Return name of annotations stored in data_file.

deepcpg.data.utils.get_cpg_wlen(data_file, max_len=None)[source]

Return number of CpG neighbors stored in data_file.

deepcpg.data.utils.get_dna_wlen(data_file, max_len=None)[source]

Return length of DNA sequence windows stored in data_file.

deepcpg.data.utils.get_nb_sample(data_files, nb_max=None, batch_size=None)[source]

Count number of samples in all data_files.

Parameters:
data_files: list

list with file name of DeepCpG data files.

nb_max: int

If defined, stop counting if that number is reached.

batch_size: int

If defined, return the largest multiple of batch_size that is smaller or equal than the actual number of samples.

Returns:
int

Number of samples in data_files.

deepcpg.data.utils.get_output_names(data_file, *args, **kwargs)[source]

Return name of outputs stored in data_file.

deepcpg.data.utils.get_replicate_names(data_file, *args, **kwargs)[source]

Return name of replicates stored in data_file.
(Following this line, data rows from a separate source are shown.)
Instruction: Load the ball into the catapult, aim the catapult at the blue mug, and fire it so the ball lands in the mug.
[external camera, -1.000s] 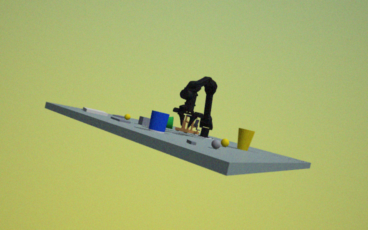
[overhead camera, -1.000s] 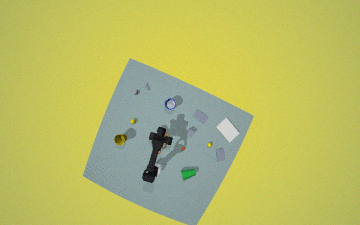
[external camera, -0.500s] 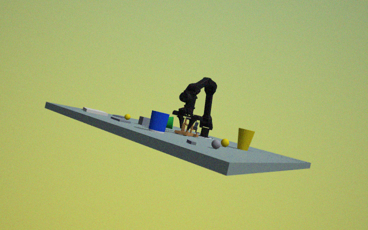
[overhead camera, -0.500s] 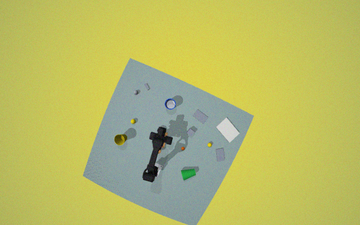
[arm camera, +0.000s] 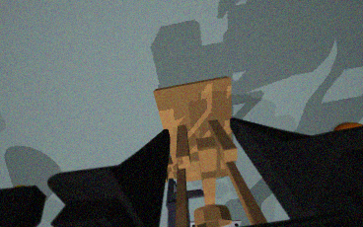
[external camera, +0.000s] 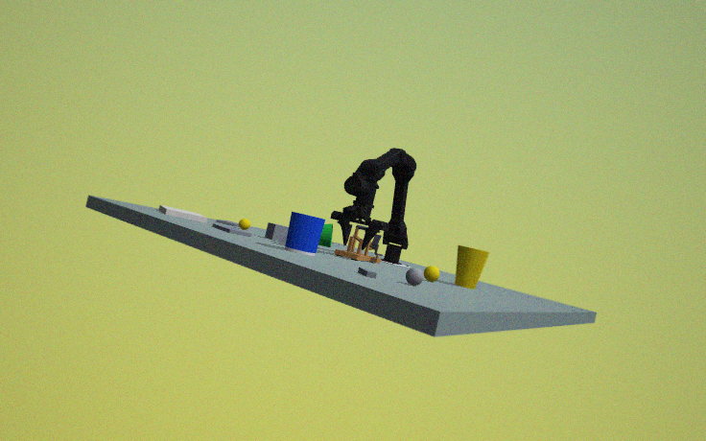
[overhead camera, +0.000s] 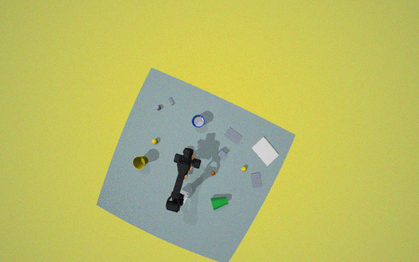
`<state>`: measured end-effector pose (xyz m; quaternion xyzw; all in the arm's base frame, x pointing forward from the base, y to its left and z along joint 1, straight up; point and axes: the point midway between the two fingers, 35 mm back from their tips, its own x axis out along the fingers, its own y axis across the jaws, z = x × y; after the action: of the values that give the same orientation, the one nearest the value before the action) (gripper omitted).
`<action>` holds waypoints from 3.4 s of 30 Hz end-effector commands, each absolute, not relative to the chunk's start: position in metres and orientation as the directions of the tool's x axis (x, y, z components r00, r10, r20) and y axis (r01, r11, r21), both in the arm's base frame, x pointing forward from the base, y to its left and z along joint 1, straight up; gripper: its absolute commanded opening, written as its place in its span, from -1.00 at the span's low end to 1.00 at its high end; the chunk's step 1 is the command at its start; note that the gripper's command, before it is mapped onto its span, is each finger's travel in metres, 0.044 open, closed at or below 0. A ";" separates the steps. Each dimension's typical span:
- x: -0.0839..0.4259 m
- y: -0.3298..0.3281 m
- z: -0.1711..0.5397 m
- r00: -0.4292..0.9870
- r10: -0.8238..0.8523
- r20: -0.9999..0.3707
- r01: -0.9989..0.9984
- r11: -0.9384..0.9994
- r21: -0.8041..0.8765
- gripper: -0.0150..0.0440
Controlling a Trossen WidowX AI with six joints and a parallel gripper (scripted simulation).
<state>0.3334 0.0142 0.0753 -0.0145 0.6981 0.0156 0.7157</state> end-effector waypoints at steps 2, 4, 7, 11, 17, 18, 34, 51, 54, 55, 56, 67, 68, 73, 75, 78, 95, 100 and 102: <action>0.336 0.014 0.093 0.027 0.002 -1.000 -0.043 0.999 0.001 0.93; 0.337 0.014 0.119 0.027 0.002 -1.000 -0.043 0.999 0.001 1.00; 0.334 0.014 0.158 0.026 0.002 -1.000 -0.043 0.999 0.001 1.00; 0.331 0.014 0.175 0.025 0.002 -1.000 -0.043 0.999 0.001 1.00; 0.330 0.014 0.169 0.028 0.002 -1.000 -0.042 0.999 0.001 1.00; 0.329 0.014 0.170 0.028 0.002 -1.000 -0.042 0.999 0.001 1.00; 0.332 0.014 0.115 0.028 0.002 -1.000 -0.042 0.999 0.001 1.00; 0.333 0.014 0.087 0.028 0.002 -1.000 -0.042 0.999 0.001 1.00; 0.333 0.014 0.082 0.028 0.002 -1.000 -0.042 0.999 0.001 1.00; 0.333 0.014 0.081 0.028 0.002 -1.000 -0.042 0.999 0.001 1.00; 0.333 0.014 0.079 0.028 0.002 -1.000 -0.042 0.999 0.001 1.00; 0.333 0.014 0.074 0.032 0.002 -0.999 -0.042 0.999 0.001 0.64; 0.333 0.014 0.074 0.032 0.002 -0.999 -0.042 0.999 0.001 0.56; 0.333 0.014 0.074 0.032 0.002 -0.999 -0.042 0.999 0.001 0.11; 0.333 0.014 0.074 0.032 0.002 -0.999 -0.042 0.999 0.001 0.00; 0.333 0.014 0.074 0.032 0.002 -0.999 -0.042 0.999 0.001 -0.07; 0.333 0.014 0.115 0.030 0.003 -1.000 -0.043 0.999 0.001 -0.49; 0.334 0.014 0.107 0.030 0.003 -1.000 -0.043 0.999 0.001 -0.49; 0.334 0.014 0.103 0.029 0.003 -1.000 -0.043 0.999 0.001 -0.49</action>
<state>0.3333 0.0142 0.1070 -0.0141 0.6968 0.0159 0.7170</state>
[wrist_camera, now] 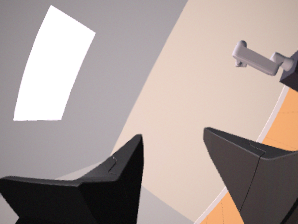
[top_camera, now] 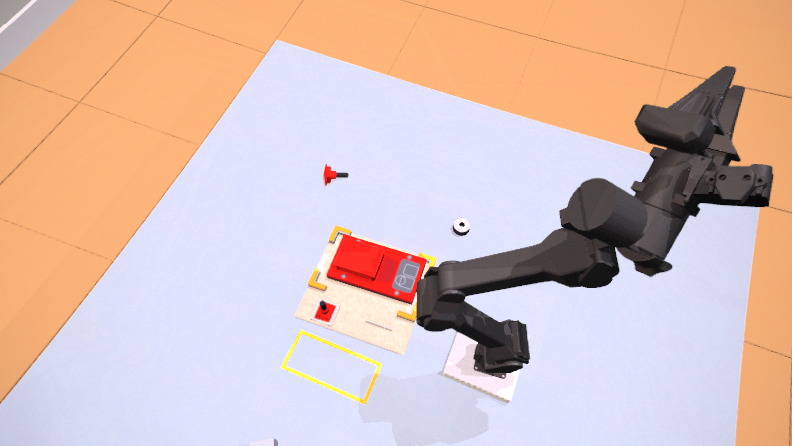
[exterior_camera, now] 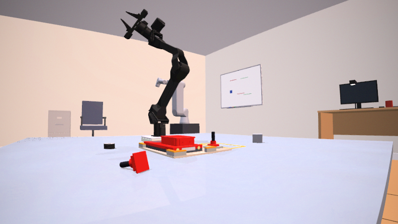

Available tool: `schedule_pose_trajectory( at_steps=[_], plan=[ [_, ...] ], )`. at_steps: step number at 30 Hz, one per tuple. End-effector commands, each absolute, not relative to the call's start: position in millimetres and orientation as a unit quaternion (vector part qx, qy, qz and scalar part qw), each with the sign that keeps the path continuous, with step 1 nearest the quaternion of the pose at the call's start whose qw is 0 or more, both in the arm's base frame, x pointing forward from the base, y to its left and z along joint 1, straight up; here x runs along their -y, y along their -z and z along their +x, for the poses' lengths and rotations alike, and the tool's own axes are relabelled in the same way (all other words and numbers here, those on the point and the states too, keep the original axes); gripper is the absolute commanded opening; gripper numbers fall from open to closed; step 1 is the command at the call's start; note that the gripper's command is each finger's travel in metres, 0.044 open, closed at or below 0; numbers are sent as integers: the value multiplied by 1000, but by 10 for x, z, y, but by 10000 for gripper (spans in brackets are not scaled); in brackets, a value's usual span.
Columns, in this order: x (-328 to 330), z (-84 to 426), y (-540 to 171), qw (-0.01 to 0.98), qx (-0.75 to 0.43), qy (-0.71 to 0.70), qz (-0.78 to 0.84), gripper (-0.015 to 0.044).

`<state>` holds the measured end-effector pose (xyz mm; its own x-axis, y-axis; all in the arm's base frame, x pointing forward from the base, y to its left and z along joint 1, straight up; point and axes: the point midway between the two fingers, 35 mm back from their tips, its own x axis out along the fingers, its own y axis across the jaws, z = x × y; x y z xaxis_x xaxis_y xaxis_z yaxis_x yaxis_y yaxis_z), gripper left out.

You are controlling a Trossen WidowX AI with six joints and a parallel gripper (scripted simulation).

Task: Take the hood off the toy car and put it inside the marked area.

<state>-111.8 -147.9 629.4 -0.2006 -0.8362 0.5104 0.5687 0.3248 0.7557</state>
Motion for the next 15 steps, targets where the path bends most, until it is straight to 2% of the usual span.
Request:
schedule_pose_trajectory(
  at_steps=[1, 8, 15],
  plan=[
    [1484, -1114, -6290, 620, 528, 567, 127, 246],
    [1750, -1175, -6136, 631, 519, 554, 162, 430],
    [2169, -1292, -5898, 628, 509, 552, 206, 440]
  ],
)
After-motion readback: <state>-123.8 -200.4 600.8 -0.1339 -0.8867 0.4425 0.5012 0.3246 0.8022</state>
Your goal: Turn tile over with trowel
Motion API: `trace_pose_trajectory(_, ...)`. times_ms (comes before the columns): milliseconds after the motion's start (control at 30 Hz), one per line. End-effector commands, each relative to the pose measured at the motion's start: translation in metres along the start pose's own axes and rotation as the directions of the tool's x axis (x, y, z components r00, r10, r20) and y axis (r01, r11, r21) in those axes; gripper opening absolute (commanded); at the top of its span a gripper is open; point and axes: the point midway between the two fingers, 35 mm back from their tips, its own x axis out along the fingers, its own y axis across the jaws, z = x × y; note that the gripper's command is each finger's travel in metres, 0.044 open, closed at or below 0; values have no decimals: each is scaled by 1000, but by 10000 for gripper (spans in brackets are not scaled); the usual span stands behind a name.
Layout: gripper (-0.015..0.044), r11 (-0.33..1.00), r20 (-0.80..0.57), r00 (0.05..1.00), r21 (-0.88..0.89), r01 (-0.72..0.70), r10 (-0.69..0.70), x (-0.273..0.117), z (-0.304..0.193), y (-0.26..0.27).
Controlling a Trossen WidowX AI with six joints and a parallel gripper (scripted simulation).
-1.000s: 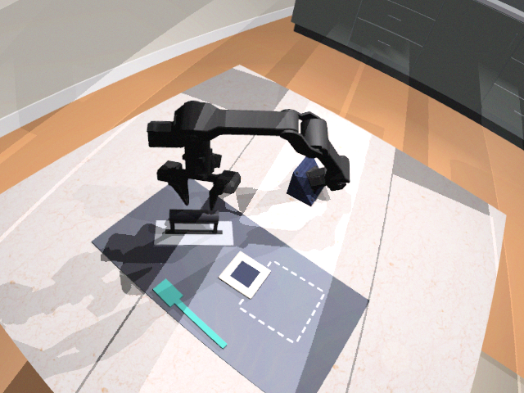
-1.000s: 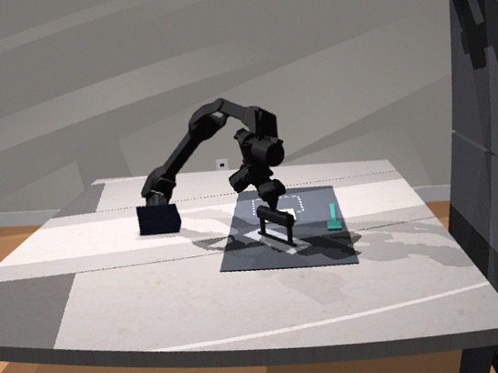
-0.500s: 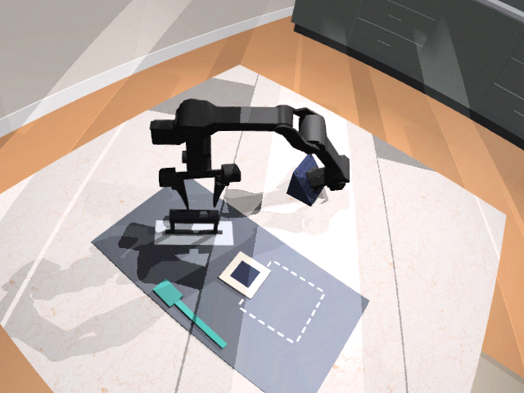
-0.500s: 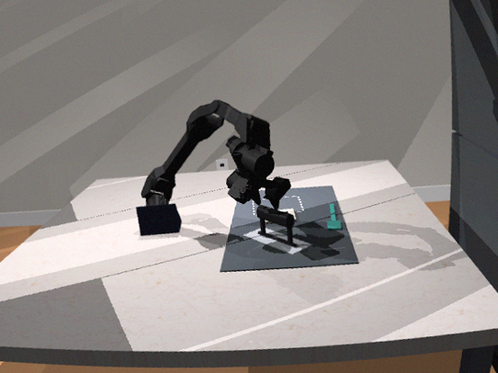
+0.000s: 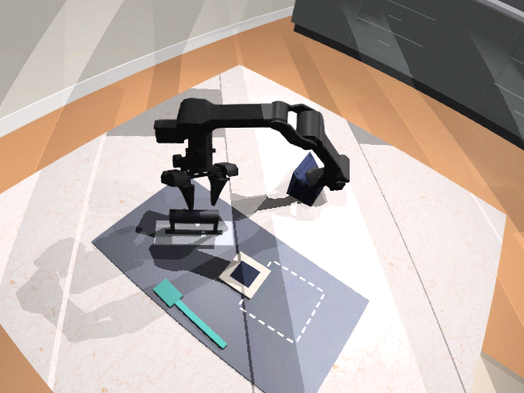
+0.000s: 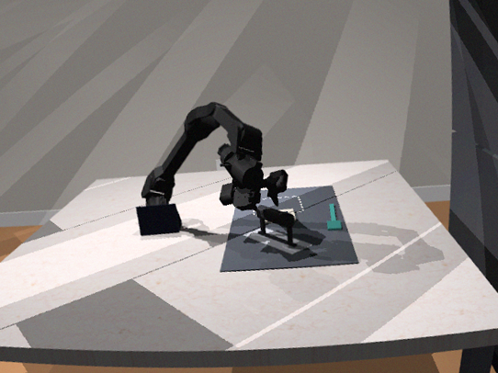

deepcpg.data.utils.is_bedgraph(filename)[source]

Test if filename is a bedGraph file.

bedGraph files are assumed to start with ‘track type=bedGraph’

deepcpg.data.utils.is_binary(values)[source]

Check if values in array values are binary, i.e. zero or one.

deepcpg.data.utils.read_cpg_profile(filename, chromos=None, nb_sample=None, round=False, sort=True, nb_sample_chromo=None)[source]

Read CpG profile from TSV or bedGraph file.

Reads CpG profile from either tab delimited file with columns chromo, pos, value. value or bedGraph file. value columns contains methylation states, which can be binary or continuous.

Parameters:
filenamne: str

Path of file.

chromos: list

List of formatted chromosomes to be read, e.g. [‘1’, ‘X’].

nb_sample: int

Maximum number of sample in total.

round: bool

If True, round methylation states in column ‘value’ to zero or one.

sort: bool

If True, sort by rows by chromosome and position.

nb_sample_chromo: int

Maximum number of sample per chromosome.

Returns:
:class:`pandas.DataFrame`

pandas.DataFrame with columns chromo, pos, value.

deepcpg.data.utils.sample_from_chromo(frame, nb_sample)[source]

Randomly sample nb_sample samples from each chromosome.

Samples nb_sample records from pandas.DataFrame which must contain a column with name ‘chromo’.

deepcpg.data.utils.stack_dict(data)[source]

Stacks lists of numpy arrays in dict data.

deepcpg.data.utils.threadsafe_generator(f)[source]

A decorator that takes a generator function and makes it thread-safe.

class deepcpg.data.utils.threadsafe_iter(it)[source]

Takes an iterator/generator and makes it thread-safe by serializing call to the next method of given iterator/generator.